I’m setting up a pipeline to train mask2former in TAO, and since recommended by Nvidia as well as seeing performance boosts, I want to include a tiling preprocessor. However, since Mask2former requires COCO jsons (segmentation + bbox) instead of segmentation mask pngs, I need to write logic to tile the images as well as the segmentations and bounding boxes associated with each tile. Do you happen to have a preprocessor that achieves this and keeps the integrity of the annotations? I’m finding there are many edge cases that need to be accounted for making the logic complex.
A follow up question, how much does the bounding box accuracy matter for instance segmentation training in mask2former? If I’m tiling annotations and the resulting bounding boxes sometime trace my tile/slice edges, will that make a difference in the model performance? My alternative is to compute the bounding boxes from the rasterized segmentation mask binaries which is very expensive.

Hi @kianmehr.ehtiatkar2
Sorry for late response. You can refer to Crop image but still mapping annotation · ashnair1/COCO-Assistant · Discussion #35 · GitHub to try.

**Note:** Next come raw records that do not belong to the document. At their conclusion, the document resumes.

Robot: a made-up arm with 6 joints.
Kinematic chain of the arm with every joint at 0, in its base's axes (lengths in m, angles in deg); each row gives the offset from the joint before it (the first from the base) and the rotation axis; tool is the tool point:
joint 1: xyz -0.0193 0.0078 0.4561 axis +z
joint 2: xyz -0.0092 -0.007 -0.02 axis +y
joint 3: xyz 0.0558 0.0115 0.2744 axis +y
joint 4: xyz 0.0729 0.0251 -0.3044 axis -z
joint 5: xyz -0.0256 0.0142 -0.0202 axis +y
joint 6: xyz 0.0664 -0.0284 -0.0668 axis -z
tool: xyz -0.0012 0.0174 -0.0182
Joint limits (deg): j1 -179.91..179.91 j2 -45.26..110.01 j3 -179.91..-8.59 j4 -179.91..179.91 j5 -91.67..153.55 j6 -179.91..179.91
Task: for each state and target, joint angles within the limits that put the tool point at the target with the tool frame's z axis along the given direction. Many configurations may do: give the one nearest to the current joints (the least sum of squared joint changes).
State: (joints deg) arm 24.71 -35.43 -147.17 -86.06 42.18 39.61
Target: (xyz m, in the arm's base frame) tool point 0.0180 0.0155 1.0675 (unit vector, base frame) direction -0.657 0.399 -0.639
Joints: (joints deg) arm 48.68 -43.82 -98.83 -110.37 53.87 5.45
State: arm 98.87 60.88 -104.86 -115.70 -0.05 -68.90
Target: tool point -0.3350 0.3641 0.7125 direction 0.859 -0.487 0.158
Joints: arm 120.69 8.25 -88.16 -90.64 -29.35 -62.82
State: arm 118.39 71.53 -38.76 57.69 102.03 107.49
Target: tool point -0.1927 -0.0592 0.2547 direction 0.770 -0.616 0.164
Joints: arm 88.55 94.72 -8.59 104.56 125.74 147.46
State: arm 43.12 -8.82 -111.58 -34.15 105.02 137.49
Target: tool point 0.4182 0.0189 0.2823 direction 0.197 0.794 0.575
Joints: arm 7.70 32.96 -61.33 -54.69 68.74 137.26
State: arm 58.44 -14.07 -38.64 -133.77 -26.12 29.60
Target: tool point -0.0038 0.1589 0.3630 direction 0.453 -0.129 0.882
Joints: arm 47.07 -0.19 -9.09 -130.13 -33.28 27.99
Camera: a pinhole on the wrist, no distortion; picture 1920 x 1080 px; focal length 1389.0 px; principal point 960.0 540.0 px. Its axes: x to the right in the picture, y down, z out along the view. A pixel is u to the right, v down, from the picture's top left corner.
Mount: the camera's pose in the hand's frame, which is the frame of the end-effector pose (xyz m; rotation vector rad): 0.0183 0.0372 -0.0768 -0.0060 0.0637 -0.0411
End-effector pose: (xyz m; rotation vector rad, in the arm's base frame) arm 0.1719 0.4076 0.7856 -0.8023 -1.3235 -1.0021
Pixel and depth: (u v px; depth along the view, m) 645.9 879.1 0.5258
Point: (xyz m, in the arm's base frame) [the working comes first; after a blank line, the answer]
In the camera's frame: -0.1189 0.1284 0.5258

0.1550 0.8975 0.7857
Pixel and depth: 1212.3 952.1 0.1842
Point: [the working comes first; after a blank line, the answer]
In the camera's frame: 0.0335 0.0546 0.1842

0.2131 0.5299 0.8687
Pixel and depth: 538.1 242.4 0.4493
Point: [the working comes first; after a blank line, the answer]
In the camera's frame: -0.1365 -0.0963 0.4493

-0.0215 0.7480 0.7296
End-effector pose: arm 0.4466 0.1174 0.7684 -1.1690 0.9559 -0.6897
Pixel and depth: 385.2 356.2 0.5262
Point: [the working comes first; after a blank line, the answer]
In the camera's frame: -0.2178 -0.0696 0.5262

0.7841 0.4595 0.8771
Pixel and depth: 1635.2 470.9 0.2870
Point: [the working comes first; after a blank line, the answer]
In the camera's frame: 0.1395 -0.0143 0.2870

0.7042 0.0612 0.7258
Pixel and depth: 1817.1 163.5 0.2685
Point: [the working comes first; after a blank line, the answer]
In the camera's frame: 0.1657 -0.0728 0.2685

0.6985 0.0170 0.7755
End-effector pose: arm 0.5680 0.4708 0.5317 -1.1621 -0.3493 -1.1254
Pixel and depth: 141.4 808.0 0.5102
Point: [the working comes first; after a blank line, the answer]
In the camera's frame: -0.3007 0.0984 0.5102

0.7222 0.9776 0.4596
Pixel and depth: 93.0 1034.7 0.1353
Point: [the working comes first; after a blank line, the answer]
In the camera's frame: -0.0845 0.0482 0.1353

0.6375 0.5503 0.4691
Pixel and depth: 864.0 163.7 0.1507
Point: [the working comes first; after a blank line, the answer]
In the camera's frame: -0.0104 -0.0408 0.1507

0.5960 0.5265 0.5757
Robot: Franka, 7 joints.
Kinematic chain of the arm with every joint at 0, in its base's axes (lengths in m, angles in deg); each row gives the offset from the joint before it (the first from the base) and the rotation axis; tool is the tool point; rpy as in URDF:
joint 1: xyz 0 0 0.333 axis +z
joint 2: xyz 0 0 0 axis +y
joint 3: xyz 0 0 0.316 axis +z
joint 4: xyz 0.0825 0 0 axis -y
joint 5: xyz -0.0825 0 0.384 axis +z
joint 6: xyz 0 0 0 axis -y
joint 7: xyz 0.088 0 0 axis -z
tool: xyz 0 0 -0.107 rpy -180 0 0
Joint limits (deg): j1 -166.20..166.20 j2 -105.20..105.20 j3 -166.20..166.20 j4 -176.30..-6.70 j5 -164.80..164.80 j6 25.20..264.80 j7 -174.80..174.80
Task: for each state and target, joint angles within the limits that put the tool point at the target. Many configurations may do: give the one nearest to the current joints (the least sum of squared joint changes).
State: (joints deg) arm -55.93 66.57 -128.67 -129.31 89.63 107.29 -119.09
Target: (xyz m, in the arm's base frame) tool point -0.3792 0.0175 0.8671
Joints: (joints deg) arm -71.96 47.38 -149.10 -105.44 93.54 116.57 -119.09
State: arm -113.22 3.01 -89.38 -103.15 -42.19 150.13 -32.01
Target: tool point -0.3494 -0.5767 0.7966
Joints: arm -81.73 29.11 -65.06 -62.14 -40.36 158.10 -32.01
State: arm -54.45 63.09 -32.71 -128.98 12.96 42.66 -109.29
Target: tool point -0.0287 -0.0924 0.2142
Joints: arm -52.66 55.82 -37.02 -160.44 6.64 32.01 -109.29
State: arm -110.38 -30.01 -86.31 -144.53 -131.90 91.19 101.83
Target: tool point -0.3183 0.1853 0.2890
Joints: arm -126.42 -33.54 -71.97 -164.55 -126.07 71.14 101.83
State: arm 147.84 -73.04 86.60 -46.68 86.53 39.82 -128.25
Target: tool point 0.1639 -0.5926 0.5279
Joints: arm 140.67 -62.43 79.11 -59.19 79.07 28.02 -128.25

from sahi.slicing import slice_coco

coco_dict, coco_path = slice_coco(
    coco_annotation_file_path="/path/to/annotations.json",
    image_dir="/path/to/images",
    output_dir="/path/to/sliced_out",
    output_coco_annotation_file_name="instances_sliced",  # not need to add .json
    slice_height=512,
    slice_width=512,
    overlap_height_ratio=0.2,
    overlap_width_ratio=0.2,
    ignore_negative_samples=True,
    min_area_ratio=0.2,
    verbose=False,
)
print("saved:", coco_path)